Having a schedule like this “eliminates the angst over each application and every non-reply,” Cafasso said. “It normalizes the fact that multiple follow-ups are to be expected, so my clients don’t take offense and start making up reasons why they haven’t heard anything. I’ve had a client apply in September and not hear anything until January!”

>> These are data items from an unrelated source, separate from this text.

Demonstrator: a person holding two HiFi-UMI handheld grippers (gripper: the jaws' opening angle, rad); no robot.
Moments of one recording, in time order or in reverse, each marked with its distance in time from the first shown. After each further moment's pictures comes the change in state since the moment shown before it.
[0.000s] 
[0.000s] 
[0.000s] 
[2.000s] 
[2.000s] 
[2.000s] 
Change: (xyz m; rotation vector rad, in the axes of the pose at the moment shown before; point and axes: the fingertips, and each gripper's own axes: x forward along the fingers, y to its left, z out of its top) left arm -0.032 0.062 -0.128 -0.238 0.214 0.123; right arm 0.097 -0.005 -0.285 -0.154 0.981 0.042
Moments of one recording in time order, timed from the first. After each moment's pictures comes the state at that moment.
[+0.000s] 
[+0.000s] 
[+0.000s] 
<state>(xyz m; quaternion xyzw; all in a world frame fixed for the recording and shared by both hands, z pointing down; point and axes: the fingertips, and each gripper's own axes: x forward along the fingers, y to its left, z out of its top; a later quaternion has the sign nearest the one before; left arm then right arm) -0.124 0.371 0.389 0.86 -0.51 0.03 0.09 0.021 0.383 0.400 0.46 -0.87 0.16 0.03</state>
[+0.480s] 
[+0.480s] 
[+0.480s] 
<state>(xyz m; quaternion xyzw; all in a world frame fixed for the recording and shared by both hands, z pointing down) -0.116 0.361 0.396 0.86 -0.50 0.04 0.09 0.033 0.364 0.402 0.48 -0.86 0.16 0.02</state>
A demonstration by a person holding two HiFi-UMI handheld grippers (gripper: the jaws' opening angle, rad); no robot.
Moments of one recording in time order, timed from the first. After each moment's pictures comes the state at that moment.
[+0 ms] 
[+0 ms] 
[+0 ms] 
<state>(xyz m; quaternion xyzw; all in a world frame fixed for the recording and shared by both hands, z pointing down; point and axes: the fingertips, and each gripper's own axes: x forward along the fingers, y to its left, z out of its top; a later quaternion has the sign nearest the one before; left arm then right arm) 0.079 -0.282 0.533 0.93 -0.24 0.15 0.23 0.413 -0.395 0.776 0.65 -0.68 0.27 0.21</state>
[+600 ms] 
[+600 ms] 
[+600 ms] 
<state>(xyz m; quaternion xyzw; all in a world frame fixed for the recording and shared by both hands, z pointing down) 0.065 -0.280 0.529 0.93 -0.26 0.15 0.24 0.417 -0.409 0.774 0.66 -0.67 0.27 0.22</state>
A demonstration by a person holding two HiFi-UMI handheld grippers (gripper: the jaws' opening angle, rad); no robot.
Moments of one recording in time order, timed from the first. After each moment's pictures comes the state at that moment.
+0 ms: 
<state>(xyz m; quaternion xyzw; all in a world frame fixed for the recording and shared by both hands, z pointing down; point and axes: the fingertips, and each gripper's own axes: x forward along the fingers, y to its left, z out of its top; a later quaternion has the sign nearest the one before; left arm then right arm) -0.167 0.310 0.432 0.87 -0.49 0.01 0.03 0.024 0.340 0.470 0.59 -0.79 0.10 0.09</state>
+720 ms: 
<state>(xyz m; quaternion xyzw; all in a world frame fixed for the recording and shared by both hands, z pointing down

A contact strategy also helps you gain control over the process. “They are doing what they CAN do, and, more importantly, they can decide when to stop the follow-up,” she said. “It’s very powerful to send that final message that says something like, ‛I know how busy you are and do not want to pester you. Since I’ve not yet heard back from you with a status on my application, I will assume that you have filled the position. I would welcome an opportunity with xyz company should a similar position become available.’ ”
Correction: Megan Blacksher is a senior HR consultant at CareerSparx. An earlier version of this article incorrectly identified her as a career counselor. Blacksher made several statements that were incorrectly attributed to Connie Sung, a career counselor and instructor at CareerSparx, in an earlier version of this article.